What you should do: Among the lines below, count those with the word "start". Answer with the number only.

(Exercise inputs begins)

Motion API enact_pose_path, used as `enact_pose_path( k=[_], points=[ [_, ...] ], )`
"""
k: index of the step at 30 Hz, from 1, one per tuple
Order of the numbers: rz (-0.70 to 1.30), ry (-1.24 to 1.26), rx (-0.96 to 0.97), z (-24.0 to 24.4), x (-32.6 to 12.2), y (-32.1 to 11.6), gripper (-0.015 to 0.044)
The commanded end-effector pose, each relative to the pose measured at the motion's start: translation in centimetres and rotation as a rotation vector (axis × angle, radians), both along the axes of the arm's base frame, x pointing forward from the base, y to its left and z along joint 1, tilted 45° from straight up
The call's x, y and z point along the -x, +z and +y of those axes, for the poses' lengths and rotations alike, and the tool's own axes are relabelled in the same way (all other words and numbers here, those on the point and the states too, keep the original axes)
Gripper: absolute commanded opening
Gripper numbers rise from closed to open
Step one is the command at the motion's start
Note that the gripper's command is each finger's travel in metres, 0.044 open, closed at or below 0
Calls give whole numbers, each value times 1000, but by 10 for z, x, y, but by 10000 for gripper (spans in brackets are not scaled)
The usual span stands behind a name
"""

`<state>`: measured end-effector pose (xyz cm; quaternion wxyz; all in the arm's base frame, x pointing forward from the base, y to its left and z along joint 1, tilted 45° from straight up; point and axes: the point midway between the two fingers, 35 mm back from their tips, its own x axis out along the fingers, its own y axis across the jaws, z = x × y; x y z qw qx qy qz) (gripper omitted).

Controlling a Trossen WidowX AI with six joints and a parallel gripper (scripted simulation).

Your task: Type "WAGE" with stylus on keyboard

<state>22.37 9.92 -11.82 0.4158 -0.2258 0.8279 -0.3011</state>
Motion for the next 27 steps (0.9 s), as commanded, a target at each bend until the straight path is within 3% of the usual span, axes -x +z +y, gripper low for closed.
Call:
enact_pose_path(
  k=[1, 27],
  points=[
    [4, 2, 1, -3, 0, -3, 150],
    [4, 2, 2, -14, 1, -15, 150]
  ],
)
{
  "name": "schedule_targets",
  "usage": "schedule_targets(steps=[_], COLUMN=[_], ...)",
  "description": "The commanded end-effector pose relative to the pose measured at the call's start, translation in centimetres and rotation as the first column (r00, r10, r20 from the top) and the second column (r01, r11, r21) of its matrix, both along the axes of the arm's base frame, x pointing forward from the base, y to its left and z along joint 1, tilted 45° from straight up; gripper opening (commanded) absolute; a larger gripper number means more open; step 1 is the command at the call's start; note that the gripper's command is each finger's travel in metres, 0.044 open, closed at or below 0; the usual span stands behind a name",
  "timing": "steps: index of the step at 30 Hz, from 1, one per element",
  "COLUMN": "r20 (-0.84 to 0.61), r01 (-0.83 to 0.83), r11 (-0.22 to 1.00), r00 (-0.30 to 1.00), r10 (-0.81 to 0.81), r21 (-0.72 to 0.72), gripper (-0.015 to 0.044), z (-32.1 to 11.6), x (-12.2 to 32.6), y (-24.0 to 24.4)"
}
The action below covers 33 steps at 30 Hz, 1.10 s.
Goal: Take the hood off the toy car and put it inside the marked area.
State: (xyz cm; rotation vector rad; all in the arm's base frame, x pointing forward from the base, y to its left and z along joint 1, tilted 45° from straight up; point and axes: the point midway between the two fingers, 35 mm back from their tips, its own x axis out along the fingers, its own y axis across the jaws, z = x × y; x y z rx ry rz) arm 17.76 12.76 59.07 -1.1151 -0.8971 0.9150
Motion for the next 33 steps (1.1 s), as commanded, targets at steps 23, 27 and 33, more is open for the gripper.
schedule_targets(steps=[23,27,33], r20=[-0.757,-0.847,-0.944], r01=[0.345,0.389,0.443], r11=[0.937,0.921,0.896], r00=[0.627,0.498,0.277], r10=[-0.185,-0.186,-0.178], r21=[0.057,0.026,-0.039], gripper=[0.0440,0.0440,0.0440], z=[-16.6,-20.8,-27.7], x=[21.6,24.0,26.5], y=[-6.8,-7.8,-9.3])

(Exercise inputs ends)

Output below: 3